**Exercise aim:**
Repeat the entries that appear below, exactly and in full.

*** Supplied data Section Begins ***

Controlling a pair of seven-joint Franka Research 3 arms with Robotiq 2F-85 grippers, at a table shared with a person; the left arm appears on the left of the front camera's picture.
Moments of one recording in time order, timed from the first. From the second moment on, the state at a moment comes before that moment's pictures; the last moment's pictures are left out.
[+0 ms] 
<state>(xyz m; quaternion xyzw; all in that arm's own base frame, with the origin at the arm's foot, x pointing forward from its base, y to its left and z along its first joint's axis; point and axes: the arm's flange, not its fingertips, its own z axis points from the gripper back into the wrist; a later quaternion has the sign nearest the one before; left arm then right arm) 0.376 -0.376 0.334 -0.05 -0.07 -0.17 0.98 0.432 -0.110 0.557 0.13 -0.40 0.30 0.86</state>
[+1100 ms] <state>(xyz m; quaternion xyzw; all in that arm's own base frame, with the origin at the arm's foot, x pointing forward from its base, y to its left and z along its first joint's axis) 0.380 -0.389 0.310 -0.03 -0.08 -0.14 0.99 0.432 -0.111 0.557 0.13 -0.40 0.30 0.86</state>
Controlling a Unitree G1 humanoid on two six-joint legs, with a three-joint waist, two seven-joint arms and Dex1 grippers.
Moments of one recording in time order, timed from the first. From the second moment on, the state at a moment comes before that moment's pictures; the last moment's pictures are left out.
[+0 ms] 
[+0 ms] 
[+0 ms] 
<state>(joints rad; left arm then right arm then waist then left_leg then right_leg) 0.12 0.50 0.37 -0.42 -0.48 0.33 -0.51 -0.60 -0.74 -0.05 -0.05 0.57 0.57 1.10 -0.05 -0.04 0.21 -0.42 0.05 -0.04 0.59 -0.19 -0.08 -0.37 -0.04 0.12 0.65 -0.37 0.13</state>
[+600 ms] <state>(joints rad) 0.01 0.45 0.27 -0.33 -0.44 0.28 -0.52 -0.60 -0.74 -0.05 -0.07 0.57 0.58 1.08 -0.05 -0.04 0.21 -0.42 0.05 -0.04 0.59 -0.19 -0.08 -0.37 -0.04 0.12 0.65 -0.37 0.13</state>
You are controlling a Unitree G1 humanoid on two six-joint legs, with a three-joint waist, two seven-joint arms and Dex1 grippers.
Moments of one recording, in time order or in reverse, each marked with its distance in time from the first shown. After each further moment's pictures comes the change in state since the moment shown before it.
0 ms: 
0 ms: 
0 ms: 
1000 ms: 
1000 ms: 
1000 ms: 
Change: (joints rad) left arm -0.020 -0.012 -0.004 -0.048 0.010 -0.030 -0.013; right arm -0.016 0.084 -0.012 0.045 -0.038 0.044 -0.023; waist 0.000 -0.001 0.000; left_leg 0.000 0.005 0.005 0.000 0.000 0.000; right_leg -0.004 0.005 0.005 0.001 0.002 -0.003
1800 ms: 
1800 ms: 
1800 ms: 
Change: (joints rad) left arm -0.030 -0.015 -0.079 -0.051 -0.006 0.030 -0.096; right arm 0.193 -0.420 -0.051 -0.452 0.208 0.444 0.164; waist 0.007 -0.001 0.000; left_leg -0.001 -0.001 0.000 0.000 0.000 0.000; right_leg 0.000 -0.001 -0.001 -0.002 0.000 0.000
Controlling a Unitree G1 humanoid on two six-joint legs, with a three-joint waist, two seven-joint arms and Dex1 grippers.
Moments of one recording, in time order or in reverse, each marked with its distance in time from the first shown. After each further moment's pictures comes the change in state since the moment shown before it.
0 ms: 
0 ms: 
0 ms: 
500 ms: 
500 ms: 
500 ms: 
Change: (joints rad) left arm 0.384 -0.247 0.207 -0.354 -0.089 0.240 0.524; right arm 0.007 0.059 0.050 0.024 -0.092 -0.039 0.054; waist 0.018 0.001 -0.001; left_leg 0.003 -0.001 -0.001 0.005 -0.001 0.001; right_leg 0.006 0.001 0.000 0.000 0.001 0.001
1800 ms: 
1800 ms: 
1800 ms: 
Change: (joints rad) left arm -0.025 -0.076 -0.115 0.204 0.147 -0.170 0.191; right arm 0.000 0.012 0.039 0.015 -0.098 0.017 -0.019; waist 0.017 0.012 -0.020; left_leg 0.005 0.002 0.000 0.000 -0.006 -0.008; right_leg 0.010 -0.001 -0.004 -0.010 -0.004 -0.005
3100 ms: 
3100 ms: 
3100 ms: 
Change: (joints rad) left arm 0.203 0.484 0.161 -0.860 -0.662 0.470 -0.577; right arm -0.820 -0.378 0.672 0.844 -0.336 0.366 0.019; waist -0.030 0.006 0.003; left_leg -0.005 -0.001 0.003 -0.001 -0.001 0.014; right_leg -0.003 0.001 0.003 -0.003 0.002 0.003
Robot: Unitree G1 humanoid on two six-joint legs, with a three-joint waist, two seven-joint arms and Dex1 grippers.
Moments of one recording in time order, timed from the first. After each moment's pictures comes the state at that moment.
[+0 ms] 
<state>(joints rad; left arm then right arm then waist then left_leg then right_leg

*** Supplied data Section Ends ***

**Result for this task:**
Controlling a pair of seven-joint Franka Research 3 arms with Robotiq 2F-85 grippers, at a table shared with a person; the left arm appears on the left of the front camera's picture.
Moments of one recording in time order, timed from the first. From the second moment on, the state at a moment comes before that moment's pictures; the last moment's pictures are left out.
[+0 ms] 
<state>(xyz m; quaternion xyzw; all in that arm's own base frame, with the origin at the arm's foot, x pointing forward from its base, y to its left and z along its first joint's axis; point and axes: the arm's flange, not its fingertips, its own z axis points from the gripper back into the wrist; a later quaternion has the sign nearest the one before; left arm then right arm) 0.376 -0.376 0.334 -0.05 -0.07 -0.17 0.98 0.432 -0.110 0.557 0.13 -0.40 0.30 0.86</state>
[+1100 ms] <state>(xyz m; quaternion xyzw; all in that arm's own base frame, with the origin at the arm's foot, x pointing forward from its base, y to its left and z along its first joint's axis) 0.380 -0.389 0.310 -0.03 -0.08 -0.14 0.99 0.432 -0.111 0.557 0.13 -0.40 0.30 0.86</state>
Controlling a Unitree G1 humanoid on two six-joint legs, with a three-joint waist, two seven-joint arms and Dex1 grippers.
Moments of one recording in time order, timed from the first. From the second moment on, the state at a moment comes before that moment's pictures; the last moment's pictures are left out.
[+0 ms] 
[+0 ms] 
[+0 ms] 
<state>(joints rad; left arm then right arm then waist then left_leg then right_leg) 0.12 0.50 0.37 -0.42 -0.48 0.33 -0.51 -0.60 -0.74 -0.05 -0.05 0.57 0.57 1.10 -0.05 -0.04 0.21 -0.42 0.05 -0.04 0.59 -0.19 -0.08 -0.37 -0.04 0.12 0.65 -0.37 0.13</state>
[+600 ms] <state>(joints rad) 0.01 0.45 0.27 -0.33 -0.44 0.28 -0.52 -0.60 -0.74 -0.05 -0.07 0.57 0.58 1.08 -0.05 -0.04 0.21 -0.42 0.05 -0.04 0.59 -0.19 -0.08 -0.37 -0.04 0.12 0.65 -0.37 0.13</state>
You are controlling a Unitree G1 humanoid on two six-joint legs, with a three-joint waist, two seven-joint arms and Dex1 grippers.
Moments of one recording, in time order or in reverse, each marked with its distance in time from the first shown. After each further moment's pictures comes the change in state since the moment shown before it.
0 ms: 
0 ms: 
0 ms: 
1000 ms: 
1000 ms: 
1000 ms: 
Change: (joints rad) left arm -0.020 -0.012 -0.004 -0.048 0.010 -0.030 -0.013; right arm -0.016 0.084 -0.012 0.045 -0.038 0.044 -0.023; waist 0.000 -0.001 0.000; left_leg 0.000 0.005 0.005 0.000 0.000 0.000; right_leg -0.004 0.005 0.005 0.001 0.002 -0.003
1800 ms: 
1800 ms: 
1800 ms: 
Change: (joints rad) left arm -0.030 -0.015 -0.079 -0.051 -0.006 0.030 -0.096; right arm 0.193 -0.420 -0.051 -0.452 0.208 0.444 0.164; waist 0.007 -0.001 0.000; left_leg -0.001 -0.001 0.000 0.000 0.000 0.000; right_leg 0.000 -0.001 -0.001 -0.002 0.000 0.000
Controlling a Unitree G1 humanoid on two six-joint legs, with a three-joint waist, two seven-joint arms and Dex1 grippers.
Moments of one recording, in time order or in reverse, each marked with its distance in time from the first shown. After each further moment's pictures comes the change in state since the moment shown before it.
0 ms: 
0 ms: 
0 ms: 
500 ms: 
500 ms: 
500 ms: 
Change: (joints rad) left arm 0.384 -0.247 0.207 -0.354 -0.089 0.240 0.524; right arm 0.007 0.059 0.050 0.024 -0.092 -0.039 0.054; waist 0.018 0.001 -0.001; left_leg 0.003 -0.001 -0.001 0.005 -0.001 0.001; right_leg 0.006 0.001 0.000 0.000 0.001 0.001
1800 ms: 
1800 ms: 
1800 ms: 
Change: (joints rad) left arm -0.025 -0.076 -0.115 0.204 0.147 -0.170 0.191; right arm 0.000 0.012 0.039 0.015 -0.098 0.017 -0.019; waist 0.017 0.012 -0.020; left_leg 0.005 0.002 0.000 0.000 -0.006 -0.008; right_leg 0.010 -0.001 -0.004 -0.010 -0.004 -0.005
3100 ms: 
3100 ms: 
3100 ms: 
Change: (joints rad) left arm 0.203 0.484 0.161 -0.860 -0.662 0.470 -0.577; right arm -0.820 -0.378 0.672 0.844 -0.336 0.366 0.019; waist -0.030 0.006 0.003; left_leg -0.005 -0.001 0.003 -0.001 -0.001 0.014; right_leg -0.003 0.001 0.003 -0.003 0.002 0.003
Robot: Unitree G1 humanoid on two six-joint legs, with a three-joint waist, two seven-joint arms and Dex1 grippers.
Moments of one recording in time order, timed from the first. After each moment's pictures comes the state at that moment.
[+0 ms] 
<state>(joints rad; left arm then right arm then waist then left_leg then right_leg

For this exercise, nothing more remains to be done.